## WHAT IS BEING ASKED
In the listing that follows, tally the lines containing "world"; give the count and nothing more.

## EXCERPTED RECORDS
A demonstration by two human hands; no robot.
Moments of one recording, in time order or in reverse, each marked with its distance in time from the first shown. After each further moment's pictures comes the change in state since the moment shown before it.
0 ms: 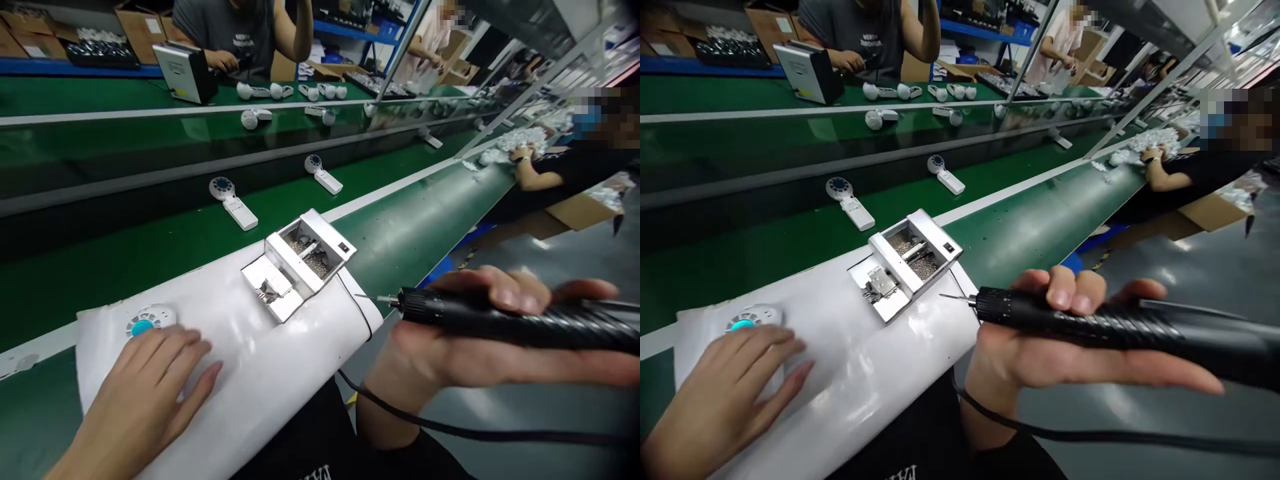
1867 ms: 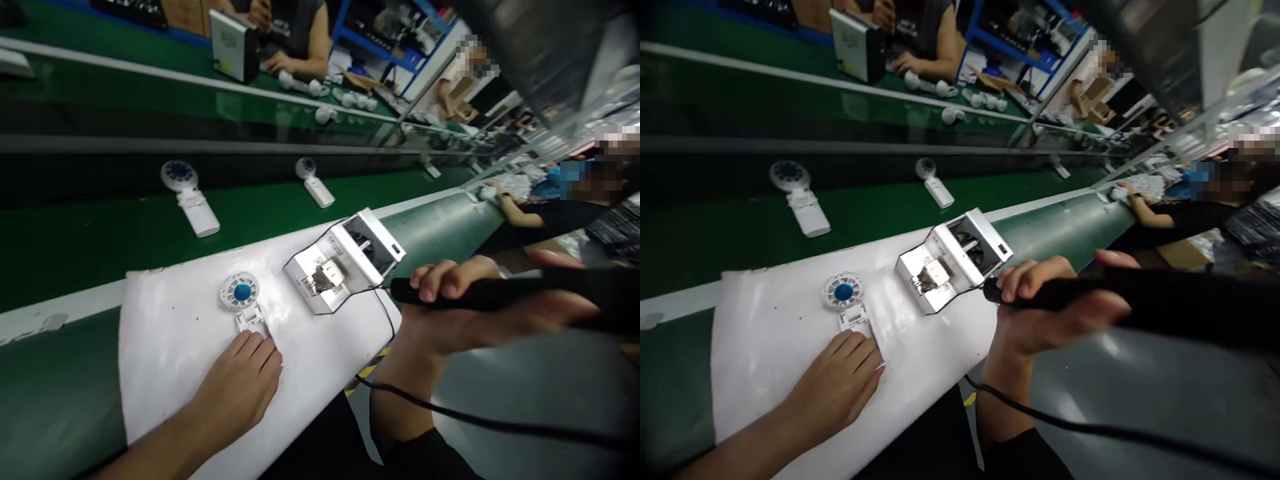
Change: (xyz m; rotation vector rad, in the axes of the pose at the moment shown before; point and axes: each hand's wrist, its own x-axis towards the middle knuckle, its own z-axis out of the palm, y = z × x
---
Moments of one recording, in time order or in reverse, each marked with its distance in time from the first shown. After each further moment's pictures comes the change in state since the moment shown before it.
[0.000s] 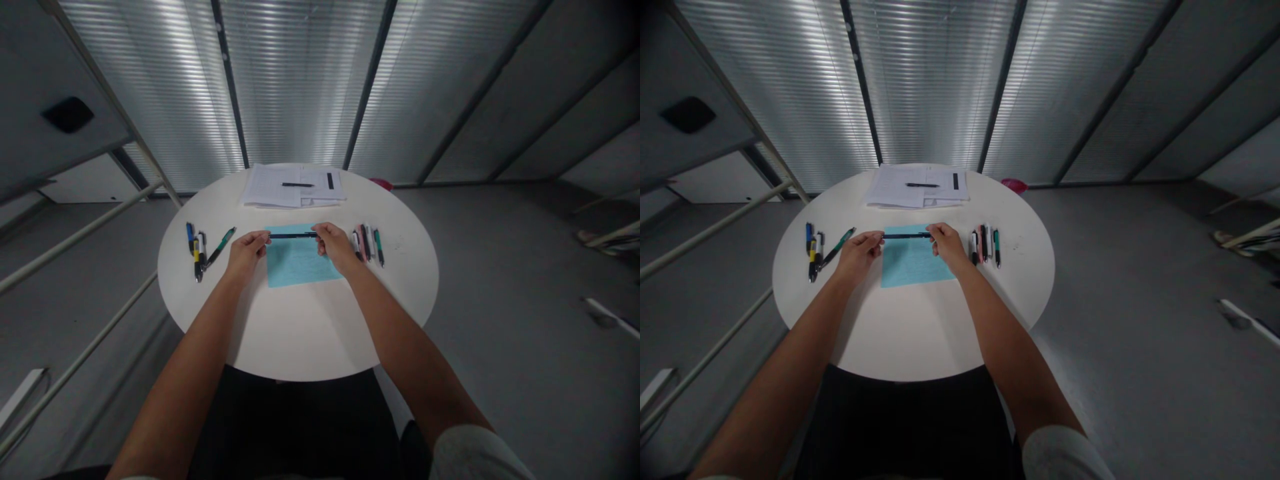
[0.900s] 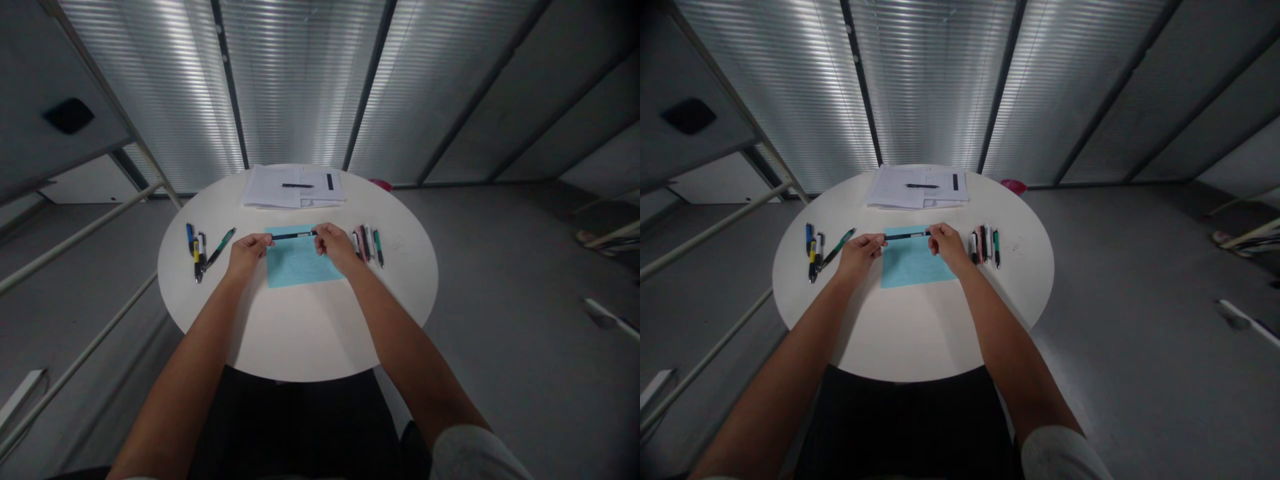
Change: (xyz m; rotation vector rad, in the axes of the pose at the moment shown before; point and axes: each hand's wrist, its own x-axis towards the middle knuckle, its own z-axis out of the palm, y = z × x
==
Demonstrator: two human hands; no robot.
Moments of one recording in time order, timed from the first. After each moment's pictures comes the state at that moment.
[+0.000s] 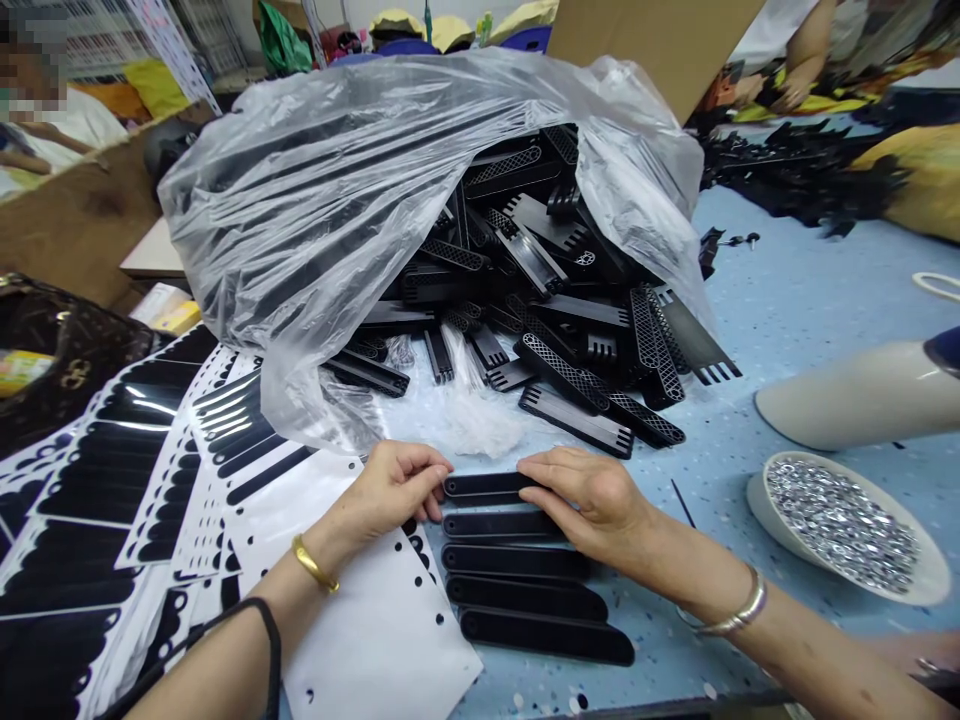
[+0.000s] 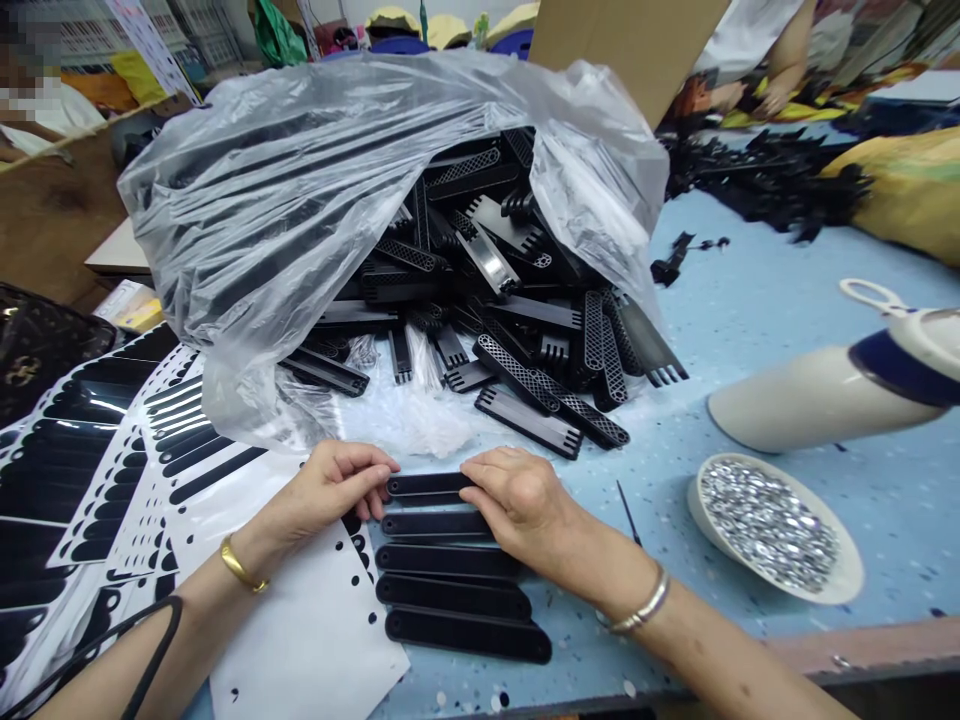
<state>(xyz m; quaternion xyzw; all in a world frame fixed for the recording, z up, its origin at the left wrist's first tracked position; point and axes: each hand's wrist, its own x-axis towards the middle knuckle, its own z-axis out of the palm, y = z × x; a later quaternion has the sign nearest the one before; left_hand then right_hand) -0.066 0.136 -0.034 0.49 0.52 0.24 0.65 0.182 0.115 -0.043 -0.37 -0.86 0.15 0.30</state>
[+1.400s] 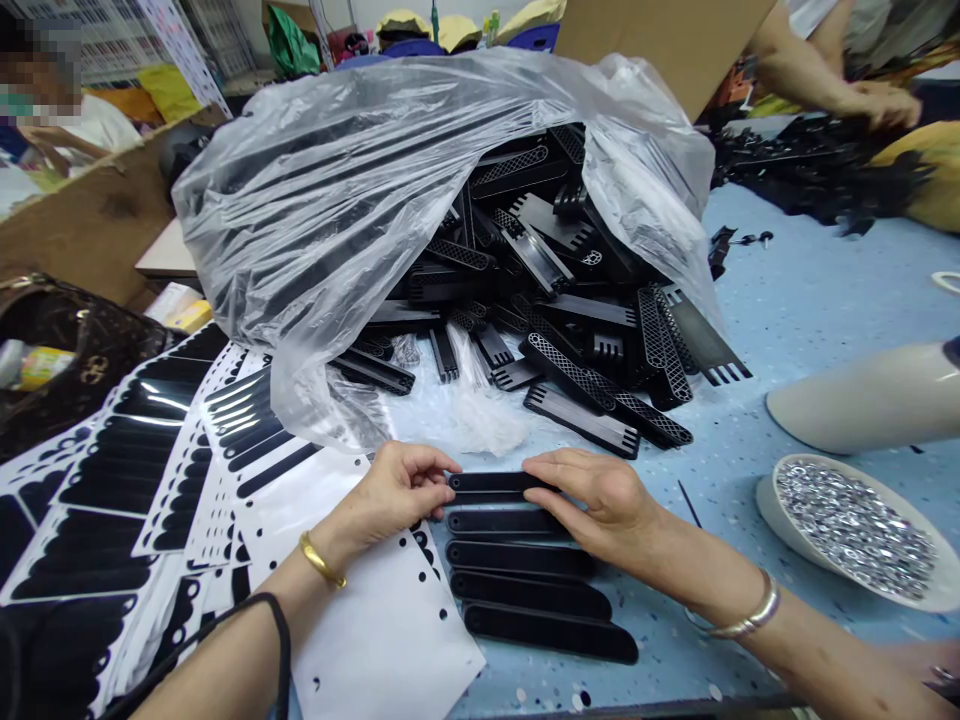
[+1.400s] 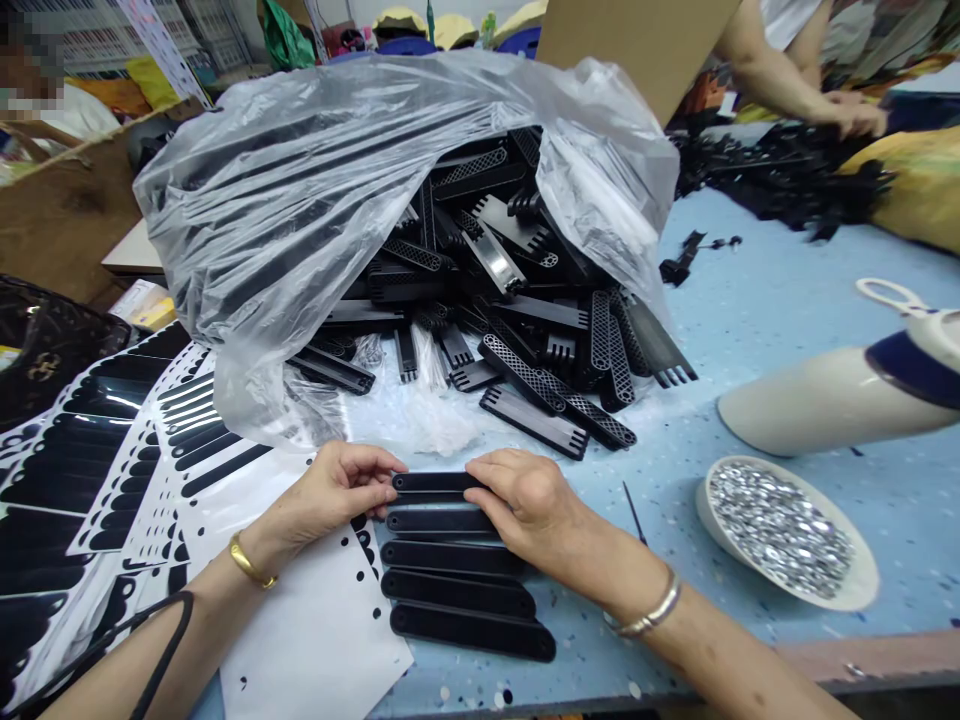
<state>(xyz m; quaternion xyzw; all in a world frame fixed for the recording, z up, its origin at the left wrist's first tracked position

## REPLY TO THE EXERCISE
2